Two previous posts illustrate that COPD clinical data usually forms a continuum without clusters with the resulting effect that COPD clustering is often poorly reproducible. So why are there still so many clustering papers? I think this is because we now have much more complex COPD datasets than we used to, and if you wish to use these data to find novel COPD subtypes, clustering is a natural first step. However, the reproducibility challenges cannot be ignored, so there is a need to find alternative applications of machine learning to help is find reproducible and clinically-relevant patterns in our rich datasets.
When defining COPD subtypes, one of the first challenges is to identify the proper feature space in which subtypes should be defined/discovered. For most data sets, we’re usually not interested in all of the variables, but only in some subset that are relevant to what we’re interested in. But picking that subset is more art than science, so it’s worth spending some time to illustrate this fairly obvious but often under-emphasized aspect of clustering. It’s easiest to visualize spaces in three dimensions, so let’s stick with that for COPD and explore two different COPD feature spaces. The first one is defined by FEV1, FEV1/FVC, and CT emphysema. For contrast, let’s view that space side by side with a space defined by emphysema, airway wall thickness, and the number of exacerbations in the previous year. These data are from ~5,000 subjects in the COPDGene Study second study visit.

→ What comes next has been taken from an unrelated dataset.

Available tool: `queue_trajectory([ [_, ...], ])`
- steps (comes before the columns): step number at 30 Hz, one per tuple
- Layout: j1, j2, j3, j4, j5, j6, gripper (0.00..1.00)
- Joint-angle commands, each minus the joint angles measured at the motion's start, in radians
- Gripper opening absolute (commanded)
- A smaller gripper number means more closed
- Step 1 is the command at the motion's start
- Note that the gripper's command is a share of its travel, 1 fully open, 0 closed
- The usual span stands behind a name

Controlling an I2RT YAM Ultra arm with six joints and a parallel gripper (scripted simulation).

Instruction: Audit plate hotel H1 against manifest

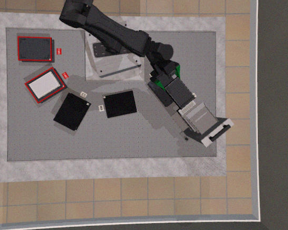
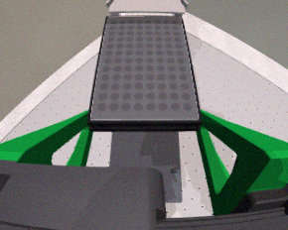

While the spaces share one variable (% of emphysema on CT), the overall distribution of these data points is quite different, as you can see by the loss of order of the GOLD stages in the figure on the right. Both spaces seem to have a fairly continuous distribution of points within what seems to be a roughly conical or triangular shape, and neither space has distinct clusters. Clustering performed on these two spaces would produce very different results for the same subjects, highlighting the importance of choosing the feature space. While clustering is often touted as unbiased data analysis, that description minimizes the critical role played by the selection of user-defined parameters (such as the selection of variables) in determining the final result. At its worst, this use of the term “unbiased” ends up being an empty buzzword that gestures towards the magical ability of machine learning to yield insights from big data. In reality, useful machine learning analyses often rely heavily on human expertise and intuition. When we just let the data “speak for itself”, it often turns out that either no one can understand what the data are saying or the data tell us something we don’t want to hear.
In the case of COPD clustering, the data nearly always tell us quite clearly that, first and foremost, there aren’t any distinct clusters. We have also shown how the selection of the feature space for clustering is usually a biased choice made by people rather than algorithms. In this case, bias isn’t necessarily bad, it just refers to the fact that an informed person knows things about their data that algorithms do not.
So, rather than naively apply clustering, what should we do? It’s often useful to perform dimension reduction as first step in analyzing a rich data set to identify dominant trends in the data and focus on understanding those (as done here). Dimension reduction preserves the continuous nature of how COPD data are dispersed in relevant feature spaces, and as a result it provides a more accurate summarization of the data. The most commonly used form of dimension reduction is principal component analysis (PCA), which combines variables together in a linear manner (i.e. variables are added together not multiplied) to produce composite variables that can be considered to define key axes of variability. These key axes, or disease axes, are a more accurate way to start making sense of complex data and to define feature spaces for further investigations of COPD heterogeneity.
To sum up, disease axes are more consistent with the underlying continuous nature of COPD data, which is why they are a better first step for analyzing complex COPD data than clustering. Of course, one down side to disease axes is that, with common methods like PCA, users have little control over the precise aspects of variability that end up being captured by PCA. To address that issue, we have shown how how supervised prediction methods can be a tool for identifying disease axes that have a very clear and specific meaning. As a bonus, these disease axes often provide more accurate prediction of future COPD events than subtype do.